Check out how a decrease in credit card credit limits can impact credit scores.

Credit Mix

Credit mix is all the different types of credit you have, like credit cards, auto loans, personal loans, and mortgages. This counts for 10% of a credit score.

Credit mix is affected by:

  • The types of credit you have – Maintaining multiple types of credit in good standing shows healthy and diverse use of credit.
  • How many total accounts you have – Having many credit accounts but managing credit well can show healthy use of credit.
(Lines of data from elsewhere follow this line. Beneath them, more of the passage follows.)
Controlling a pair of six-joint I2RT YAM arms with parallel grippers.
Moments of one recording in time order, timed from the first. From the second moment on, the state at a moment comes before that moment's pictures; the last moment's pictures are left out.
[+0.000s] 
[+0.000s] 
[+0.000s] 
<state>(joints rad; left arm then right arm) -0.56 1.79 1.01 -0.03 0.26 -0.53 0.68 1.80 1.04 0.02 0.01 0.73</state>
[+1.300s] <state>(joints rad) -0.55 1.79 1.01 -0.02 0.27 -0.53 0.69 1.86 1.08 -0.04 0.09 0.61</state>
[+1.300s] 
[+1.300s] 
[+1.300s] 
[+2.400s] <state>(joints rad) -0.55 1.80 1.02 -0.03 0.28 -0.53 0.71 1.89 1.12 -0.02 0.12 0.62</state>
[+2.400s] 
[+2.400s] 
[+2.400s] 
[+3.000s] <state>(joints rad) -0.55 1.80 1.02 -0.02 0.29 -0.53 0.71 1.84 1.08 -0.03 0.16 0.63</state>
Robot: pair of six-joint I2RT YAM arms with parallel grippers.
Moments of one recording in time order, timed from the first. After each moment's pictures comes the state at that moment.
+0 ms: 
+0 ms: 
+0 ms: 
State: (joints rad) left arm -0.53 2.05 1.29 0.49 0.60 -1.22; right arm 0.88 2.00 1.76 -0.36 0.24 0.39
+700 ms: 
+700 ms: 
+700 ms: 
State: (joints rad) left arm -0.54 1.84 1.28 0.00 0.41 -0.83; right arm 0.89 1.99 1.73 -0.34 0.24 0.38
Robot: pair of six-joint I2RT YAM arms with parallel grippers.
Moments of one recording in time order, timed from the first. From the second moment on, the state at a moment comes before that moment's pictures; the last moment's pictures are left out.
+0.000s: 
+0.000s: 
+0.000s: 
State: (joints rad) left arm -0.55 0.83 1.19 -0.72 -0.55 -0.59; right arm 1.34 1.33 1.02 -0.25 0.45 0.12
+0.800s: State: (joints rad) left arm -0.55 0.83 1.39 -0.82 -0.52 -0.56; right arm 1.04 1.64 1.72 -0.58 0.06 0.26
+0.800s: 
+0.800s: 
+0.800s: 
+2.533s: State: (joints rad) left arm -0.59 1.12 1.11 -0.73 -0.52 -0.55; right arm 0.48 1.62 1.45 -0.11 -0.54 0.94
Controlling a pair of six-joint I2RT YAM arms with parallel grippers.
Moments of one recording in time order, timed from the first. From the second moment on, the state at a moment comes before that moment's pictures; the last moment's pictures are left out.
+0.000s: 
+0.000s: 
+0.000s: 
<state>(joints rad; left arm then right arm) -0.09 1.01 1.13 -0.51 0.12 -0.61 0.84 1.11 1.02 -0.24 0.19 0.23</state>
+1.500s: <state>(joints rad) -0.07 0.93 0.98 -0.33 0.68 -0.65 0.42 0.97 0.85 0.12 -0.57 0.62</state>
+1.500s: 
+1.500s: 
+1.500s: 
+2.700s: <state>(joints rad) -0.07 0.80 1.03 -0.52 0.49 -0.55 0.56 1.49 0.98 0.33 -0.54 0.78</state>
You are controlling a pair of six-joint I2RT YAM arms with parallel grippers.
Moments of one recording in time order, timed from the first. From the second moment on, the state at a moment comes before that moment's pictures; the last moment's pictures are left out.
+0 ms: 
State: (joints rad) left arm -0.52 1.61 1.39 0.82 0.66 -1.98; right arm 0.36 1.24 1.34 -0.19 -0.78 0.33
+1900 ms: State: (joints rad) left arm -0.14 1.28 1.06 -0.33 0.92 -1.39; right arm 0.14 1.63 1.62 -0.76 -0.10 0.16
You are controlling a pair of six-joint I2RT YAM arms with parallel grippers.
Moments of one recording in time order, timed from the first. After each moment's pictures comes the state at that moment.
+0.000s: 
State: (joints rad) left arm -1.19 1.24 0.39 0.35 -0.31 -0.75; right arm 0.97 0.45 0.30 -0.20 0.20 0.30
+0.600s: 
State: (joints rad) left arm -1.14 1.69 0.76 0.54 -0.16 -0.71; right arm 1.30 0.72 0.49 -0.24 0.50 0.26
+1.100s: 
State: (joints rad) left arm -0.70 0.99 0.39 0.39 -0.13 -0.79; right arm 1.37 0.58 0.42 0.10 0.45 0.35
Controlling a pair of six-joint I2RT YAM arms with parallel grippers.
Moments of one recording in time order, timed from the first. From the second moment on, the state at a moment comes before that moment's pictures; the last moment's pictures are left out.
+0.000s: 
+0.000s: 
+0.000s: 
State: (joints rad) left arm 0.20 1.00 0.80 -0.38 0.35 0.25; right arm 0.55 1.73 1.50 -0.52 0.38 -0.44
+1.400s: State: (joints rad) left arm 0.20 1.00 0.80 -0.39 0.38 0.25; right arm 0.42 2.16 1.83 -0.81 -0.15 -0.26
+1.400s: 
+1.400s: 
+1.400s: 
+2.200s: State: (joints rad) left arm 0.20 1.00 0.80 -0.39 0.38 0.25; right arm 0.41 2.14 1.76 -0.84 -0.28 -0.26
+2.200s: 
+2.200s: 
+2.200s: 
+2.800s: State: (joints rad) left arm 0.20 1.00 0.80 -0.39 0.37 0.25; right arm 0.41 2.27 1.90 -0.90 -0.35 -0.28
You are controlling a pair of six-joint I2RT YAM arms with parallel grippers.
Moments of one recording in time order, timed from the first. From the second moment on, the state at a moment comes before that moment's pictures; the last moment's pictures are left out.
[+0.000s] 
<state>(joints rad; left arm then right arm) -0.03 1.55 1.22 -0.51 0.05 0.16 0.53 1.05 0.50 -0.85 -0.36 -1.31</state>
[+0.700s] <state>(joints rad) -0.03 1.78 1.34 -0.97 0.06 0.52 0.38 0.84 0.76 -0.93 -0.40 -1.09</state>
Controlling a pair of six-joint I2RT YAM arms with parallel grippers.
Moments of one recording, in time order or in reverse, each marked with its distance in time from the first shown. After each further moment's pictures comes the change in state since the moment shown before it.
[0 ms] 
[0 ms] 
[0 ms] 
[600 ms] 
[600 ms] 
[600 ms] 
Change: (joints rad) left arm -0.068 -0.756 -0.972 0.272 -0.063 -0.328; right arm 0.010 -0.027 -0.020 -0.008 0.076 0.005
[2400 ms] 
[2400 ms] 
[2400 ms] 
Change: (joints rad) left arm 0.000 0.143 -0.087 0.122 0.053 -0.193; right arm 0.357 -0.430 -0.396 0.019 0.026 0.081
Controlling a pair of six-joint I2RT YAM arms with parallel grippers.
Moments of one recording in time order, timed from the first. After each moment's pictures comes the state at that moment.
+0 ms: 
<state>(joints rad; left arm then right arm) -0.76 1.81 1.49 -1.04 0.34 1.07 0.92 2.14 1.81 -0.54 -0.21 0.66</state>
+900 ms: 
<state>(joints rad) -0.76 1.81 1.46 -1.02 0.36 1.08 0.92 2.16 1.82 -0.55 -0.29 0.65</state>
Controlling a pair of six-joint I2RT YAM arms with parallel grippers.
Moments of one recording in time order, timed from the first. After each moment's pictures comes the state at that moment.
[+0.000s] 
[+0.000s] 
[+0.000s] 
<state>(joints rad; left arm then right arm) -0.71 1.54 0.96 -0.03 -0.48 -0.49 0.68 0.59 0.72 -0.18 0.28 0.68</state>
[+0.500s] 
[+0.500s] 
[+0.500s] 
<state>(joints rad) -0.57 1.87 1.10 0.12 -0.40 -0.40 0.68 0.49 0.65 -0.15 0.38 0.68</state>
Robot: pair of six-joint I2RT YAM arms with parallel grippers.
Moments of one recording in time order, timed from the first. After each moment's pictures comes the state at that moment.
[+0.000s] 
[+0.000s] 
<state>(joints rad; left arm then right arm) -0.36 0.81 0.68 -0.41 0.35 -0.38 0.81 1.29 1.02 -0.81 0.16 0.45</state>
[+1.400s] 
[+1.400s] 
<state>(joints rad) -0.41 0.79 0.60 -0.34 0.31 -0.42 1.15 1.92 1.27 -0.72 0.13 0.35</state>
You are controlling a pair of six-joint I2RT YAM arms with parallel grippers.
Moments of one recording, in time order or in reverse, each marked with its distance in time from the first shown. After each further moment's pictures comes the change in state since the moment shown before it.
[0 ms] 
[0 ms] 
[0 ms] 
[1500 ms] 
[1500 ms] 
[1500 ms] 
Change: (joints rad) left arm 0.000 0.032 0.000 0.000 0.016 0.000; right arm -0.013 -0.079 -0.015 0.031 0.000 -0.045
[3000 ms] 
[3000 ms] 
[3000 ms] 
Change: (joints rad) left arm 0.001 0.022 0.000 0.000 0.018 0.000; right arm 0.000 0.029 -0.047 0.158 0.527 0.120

Make sure to have several types of credit and manage them all well to maintain healthy credit ratings.

Credit Inquiries

Whenever you apply for more credit, lenders usually check credit information by doing what’s called a “hard inquiry”. These can lower a credit score. Credit inquiries count for 10% of a credit score.

Credit inquiries are affected by:

  • Hard and soft inquiries – Hard inquiries affect a credit score temporarily, but soft inquiries, like retrieving your own credit information, do not. 
  • Multiple inquiries – Since a hard inquiry happens whenever you apply for new credit, multiple inquiries all with a short amount of time can make it look like you’re a high-risk borrower. The reason for this thinking is because a potential lender may think you’re taking on too much debt or have been rejected by many other lenders.

We recommend you try not to apply for a lot of new credit at once to avoid too many hard inquiries on your credit report.

Check out the 7 entities who can check credit

Bottom Line

Building and maintaining credit is important. A poor credit history can limit one to lenders that only offer financing with high costs of borrowing. Maintaining good credit history can help increase access to more affordable credit.